Submitting to other empires
The Anatolians faced many problems. They were not 1 culture, but a bunch off little, somewhat related cultures and groups. This is why the Hittites struggled to unite them. The Hittite empire never dominated the whole peninsula. They spread from the center and took a large part. Although all Anatolian groups could be found in the empire, they didn't rule every Anatolian. There was never a single Empire of the Anatolians. There were many large empires nearby. The Anatolian groups who were ethnically separated now divided further; each group divided into states. When the Hittite Empire was destroyed by the Assyrians, who were conquered by Persia, the groups no longer existed as close villages, but states briefly emerged. Lydia, Phrygium, Gordium, and Cilicia were the most notable. Greece then set up colonies on the coast. When the Greek Empire fell to Rebels, who attacked each other, one side lead by Spartans and the other by Athenians, the colonies became city-states, like the rest of Greece. Alexander of Macedon (modern-day: Macedonia) took power, the Persians began conquering the weaker Eastern Anatolian states, who submitted. They then headed west. Many of the wstern states were powerful, but not as powerful as Persia. They could actually put up an almost-even battle with Persia, only if Persia was the invader. They submitted to Alexander.
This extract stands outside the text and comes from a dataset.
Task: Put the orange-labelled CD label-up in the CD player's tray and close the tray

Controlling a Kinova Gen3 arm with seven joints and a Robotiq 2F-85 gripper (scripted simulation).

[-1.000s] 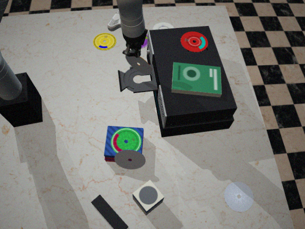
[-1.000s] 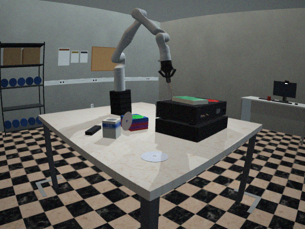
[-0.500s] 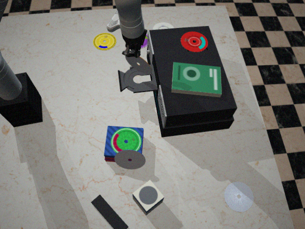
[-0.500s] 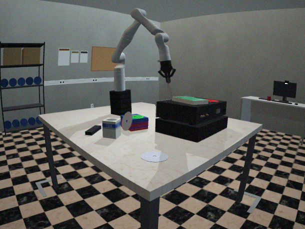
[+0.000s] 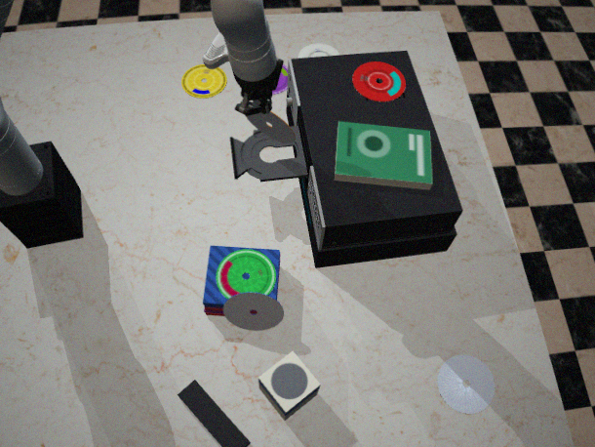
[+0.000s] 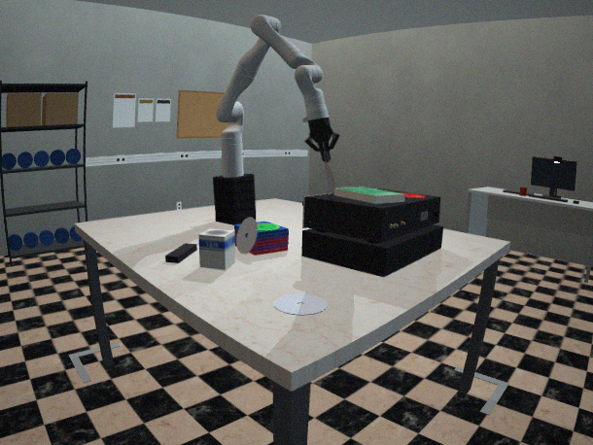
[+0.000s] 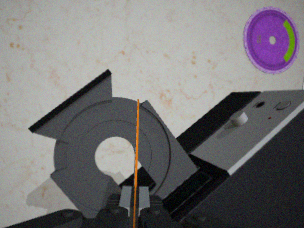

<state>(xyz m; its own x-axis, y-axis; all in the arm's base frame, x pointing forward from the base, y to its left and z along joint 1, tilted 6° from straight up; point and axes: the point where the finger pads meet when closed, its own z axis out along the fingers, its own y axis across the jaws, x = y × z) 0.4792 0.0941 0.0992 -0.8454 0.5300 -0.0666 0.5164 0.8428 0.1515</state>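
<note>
Now: the orange-labelled CD 70 mm below my hand, 10 mm to the left of it and 10 mm ahead of it. The rest, counted from my hand: black bar 510 mm to the right, 290 mm below, 100 mm behind; box 460 mm to the right, 250 mm below, 40 mm ahead.
</note>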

They were granted some autonomy, and survived as states under the Greek empire for centuries. Anatolian history covers a relatively large period of time, as for many years no events important to the Anatolians, especially because of lack of unity. Anatolians were like Siberians and Native Americans, in the sense that they were broken up. They were part of Rome following it's conquest of Greece. Their culture fell asleep, and then woke up in the time of the crusades from the 11th to 13th centuries, with waring Seljuk Turks pouring out of Central Asia from the region in and around the Caspian, and breakaway Immigrant Turks, the Ottomans, Kurds, Saracens, Byzantine Greek Christians, and Crusaders from Europe, along with a few states they set up in the area in and around Syria, including Anatolia. Another group, the Danishmends, fought to protect their land, and interests.